▸ **Your assignment**
The records below must be copied out completely and exactly.

▸ **Data listing**
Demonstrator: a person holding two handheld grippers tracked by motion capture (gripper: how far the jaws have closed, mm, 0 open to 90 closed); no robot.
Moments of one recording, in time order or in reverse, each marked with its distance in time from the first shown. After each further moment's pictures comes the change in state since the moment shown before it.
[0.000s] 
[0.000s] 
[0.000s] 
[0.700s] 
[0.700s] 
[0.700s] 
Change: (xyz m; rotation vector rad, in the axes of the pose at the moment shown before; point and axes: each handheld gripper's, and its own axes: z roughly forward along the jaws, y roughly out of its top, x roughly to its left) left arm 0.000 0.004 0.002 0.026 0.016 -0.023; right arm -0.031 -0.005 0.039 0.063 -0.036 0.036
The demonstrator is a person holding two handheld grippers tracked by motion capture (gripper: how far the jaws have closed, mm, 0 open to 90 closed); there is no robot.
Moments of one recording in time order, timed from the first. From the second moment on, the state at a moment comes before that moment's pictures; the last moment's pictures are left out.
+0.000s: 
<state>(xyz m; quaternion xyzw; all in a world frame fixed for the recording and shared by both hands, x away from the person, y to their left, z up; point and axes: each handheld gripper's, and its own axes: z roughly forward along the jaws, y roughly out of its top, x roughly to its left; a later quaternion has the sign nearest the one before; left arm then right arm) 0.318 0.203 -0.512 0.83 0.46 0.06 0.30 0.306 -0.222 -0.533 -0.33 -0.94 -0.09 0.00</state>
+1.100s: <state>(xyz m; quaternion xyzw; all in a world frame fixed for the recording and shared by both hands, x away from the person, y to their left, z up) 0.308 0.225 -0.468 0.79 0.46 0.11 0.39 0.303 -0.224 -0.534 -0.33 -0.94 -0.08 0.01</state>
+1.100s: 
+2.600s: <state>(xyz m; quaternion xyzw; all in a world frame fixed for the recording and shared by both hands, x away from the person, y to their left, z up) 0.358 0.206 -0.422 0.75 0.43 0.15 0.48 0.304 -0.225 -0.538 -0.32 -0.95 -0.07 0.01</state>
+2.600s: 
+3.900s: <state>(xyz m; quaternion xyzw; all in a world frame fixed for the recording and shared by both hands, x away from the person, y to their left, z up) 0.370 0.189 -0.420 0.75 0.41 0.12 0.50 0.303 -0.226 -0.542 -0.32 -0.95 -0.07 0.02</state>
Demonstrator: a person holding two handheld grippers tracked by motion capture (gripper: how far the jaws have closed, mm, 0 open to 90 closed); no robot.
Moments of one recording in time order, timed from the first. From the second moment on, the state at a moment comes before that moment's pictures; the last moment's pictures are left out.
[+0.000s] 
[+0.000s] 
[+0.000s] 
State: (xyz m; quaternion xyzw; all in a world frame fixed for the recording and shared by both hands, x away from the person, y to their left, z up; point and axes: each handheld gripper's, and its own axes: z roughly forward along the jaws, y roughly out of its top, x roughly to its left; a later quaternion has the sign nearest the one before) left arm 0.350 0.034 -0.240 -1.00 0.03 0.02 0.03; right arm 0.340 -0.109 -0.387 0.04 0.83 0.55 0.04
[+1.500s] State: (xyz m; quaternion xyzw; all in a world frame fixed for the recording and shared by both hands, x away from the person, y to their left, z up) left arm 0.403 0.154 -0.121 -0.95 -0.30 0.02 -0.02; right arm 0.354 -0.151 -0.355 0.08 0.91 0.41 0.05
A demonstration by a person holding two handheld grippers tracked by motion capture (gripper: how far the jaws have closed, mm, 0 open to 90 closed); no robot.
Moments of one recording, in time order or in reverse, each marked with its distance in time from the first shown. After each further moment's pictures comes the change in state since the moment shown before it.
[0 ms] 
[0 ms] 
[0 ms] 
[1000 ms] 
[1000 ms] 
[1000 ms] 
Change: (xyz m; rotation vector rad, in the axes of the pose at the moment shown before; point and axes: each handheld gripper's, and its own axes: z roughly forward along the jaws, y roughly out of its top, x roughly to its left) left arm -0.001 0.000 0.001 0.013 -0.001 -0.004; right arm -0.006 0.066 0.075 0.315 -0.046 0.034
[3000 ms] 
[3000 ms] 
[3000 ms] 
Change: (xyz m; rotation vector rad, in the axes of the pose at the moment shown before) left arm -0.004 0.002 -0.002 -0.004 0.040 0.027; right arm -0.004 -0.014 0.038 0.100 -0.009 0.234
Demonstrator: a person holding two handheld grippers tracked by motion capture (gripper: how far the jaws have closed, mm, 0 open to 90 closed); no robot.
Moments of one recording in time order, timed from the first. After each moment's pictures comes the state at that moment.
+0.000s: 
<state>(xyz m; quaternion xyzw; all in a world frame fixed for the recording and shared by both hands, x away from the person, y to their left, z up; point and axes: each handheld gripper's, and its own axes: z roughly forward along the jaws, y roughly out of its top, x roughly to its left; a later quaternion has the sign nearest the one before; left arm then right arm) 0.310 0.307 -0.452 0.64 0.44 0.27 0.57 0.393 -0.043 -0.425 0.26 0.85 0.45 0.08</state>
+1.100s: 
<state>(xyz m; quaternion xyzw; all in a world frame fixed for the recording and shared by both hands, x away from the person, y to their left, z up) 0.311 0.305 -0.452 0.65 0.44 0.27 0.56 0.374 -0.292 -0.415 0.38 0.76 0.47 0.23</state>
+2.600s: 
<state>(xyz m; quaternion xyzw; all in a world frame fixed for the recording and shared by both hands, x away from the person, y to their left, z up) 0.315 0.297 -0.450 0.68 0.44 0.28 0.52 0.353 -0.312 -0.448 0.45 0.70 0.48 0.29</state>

▸ **Result for this task**
Demonstrator: a person holding two handheld grippers tracked by motion capture (gripper: how far the jaws have closed, mm, 0 open to 90 closed); no robot.
Moments of one recording, in time order or in reverse, each marked with its distance in time from the first shown. After each further moment's pictures comes the change in state since the moment shown before it.
[0.000s] 
[0.000s] 
[0.000s] 
[0.700s] 
[0.700s] 
[0.700s] 
Change: (xyz m; rotation vector rad, in the axes of the pose at the moment shown before; point and axes: each handheld gripper's, and its own axes: z roughly forward along the jaws, y roughly out of its top, x roughly to its left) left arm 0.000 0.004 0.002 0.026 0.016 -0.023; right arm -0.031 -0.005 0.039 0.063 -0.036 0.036
The demonstrator is a person holding two handheld grippers tracked by motion capture (gripper: how far the jaws have closed, mm, 0 open to 90 closed); there is no robot.
Moments of one recording in time order, timed from the first. From the second moment on, the state at a moment comes before that moment's pictures; the last moment's pictures are left out.
+0.000s: 
<state>(xyz m; quaternion xyzw; all in a world frame fixed for the recording and shared by both hands, x away from the person, y to their left, z up; point and axes: each handheld gripper's, and its own axes: z roughly forward along the jaws, y roughly out of its top, x roughly to its left; a later quaternion has the sign nearest the one before; left arm then right arm) 0.318 0.203 -0.512 0.83 0.46 0.06 0.30 0.306 -0.222 -0.533 -0.33 -0.94 -0.09 0.00</state>
+1.100s: <state>(xyz m; quaternion xyzw; all in a world frame fixed for the recording and shared by both hands, x away from the person, y to their left, z up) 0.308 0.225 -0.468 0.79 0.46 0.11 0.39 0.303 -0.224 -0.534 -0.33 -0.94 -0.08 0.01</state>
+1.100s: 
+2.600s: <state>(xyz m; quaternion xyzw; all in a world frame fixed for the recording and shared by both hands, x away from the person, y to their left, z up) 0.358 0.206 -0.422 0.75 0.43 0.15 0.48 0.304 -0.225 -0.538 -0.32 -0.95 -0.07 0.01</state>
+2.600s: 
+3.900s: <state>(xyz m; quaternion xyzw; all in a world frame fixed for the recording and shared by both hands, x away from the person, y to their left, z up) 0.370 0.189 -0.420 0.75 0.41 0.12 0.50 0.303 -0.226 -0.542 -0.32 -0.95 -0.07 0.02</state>
Demonstrator: a person holding two handheld grippers tracked by motion capture (gripper: how far the jaws have closed, mm, 0 open to 90 closed); no robot.
Moments of one recording in time order, timed from the first. From the second moment on, the state at a moment comes before that moment's pictures; the last moment's pictures are left out.
[+0.000s] 
[+0.000s] 
[+0.000s] 
State: (xyz m; quaternion xyzw; all in a world frame fixed for the recording and shared by both hands, x away from the person, y to their left, z up; point and axes: each handheld gripper's, and its own axes: z roughly forward along the jaws, y roughly out of its top, x roughly to its left; a later quaternion has the sign nearest the one before) left arm 0.350 0.034 -0.240 -1.00 0.03 0.02 0.03; right arm 0.340 -0.109 -0.387 0.04 0.83 0.55 0.04
[+1.500s] State: (xyz m; quaternion xyzw; all in a world frame fixed for the recording and shared by both hands, x away from the person, y to their left, z up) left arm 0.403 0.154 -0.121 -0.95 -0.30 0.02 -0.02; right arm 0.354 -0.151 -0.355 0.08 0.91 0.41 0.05
A demonstration by a person holding two handheld grippers tracked by motion capture (gripper: how far the jaws have closed, mm, 0 open to 90 closed); no robot.
Moments of one recording, in time order or in reverse, each marked with its distance in time from the first shown. After each further moment's pictures comes the change in state since the moment shown before it.
[0 ms] 
[0 ms] 
[0 ms] 
[1000 ms] 
[1000 ms] 
[1000 ms] 
Change: (xyz m; rotation vector rad, in the axes of the pose at the moment shown before; point and axes: each handheld gripper's, and its own axes: z roughly forward along the jaws, y roughly out of its top, x roughly to its left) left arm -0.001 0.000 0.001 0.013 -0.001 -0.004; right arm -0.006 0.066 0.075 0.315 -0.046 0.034
[3000 ms] 
[3000 ms] 
[3000 ms] 
Change: (xyz m; rotation vector rad, in the axes of the pose at the moment shown before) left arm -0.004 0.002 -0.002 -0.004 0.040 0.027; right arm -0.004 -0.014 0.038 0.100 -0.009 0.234
Demonstrator: a person holding two handheld grippers tracked by motion capture (gripper: how far the jaws have closed, mm, 0 open to 90 closed); no robot.
Moments of one recording in time order, timed from the first. After each moment's pictures comes the state at that moment.
+0.000s: 
<state>(xyz m; quaternion xyzw; all in a world frame fixed for the recording and shared by both hands, x away from the person, y to their left, z up; point and axes: each handheld gripper's, and its own axes: z roughly forward along the jaws, y roughly out of its top, x roughly to its left; a later quaternion has the sign nearest the one before; left arm then right arm) 0.310 0.307 -0.452 0.64 0.44 0.27 0.57 0.393 -0.043 -0.425 0.26 0.85 0.45 0.08</state>
+1.100s: 
<state>(xyz m; quaternion xyzw; all in a world frame fixed for the recording and shared by both hands, x away from the person, y to their left, z up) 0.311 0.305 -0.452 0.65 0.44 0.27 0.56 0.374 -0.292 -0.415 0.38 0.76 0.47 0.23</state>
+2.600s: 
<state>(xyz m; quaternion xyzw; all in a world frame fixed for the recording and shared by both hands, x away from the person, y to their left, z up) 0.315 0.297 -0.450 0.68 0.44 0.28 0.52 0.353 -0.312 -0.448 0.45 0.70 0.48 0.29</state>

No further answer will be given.